Task: All of the data below is to be copied again without changes.

****************

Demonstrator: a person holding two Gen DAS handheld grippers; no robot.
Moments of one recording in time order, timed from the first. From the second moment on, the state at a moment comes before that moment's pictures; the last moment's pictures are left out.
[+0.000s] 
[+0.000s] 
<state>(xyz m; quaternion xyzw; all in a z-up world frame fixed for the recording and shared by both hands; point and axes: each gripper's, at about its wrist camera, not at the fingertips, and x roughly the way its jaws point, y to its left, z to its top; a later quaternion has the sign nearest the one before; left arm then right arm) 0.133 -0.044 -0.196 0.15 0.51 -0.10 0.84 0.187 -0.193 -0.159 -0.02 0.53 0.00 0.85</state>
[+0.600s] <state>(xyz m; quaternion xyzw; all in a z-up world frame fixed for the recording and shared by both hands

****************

Solution for this problem:
Demonstrator: a person holding two Gen DAS handheld grippers; no robot.
Moments of one recording in time order, timed from the first. From the second moment on, the state at a moment comes before that moment's pictures; the last moment's pictures are left out.
[+0.000s] 
[+0.000s] 
<state>(xyz m; quaternion xyzw; all in a z-up world frame fixed for the recording and shared by both hands; point and axes: each gripper's, at about its wrist camera, not at the fingertips, and x roughly the way its jaws point, y to its left, z to its top; a later quaternion has the sign nearest the one before; left arm then right arm) 0.133 -0.044 -0.196 0.15 0.51 -0.10 0.84 0.187 -0.193 -0.159 -0.02 0.53 0.00 0.85</state>
[+0.600s] <state>(xyz m; quaternion xyzw; all in a z-up world frame fixed for the recording and shared by both hands

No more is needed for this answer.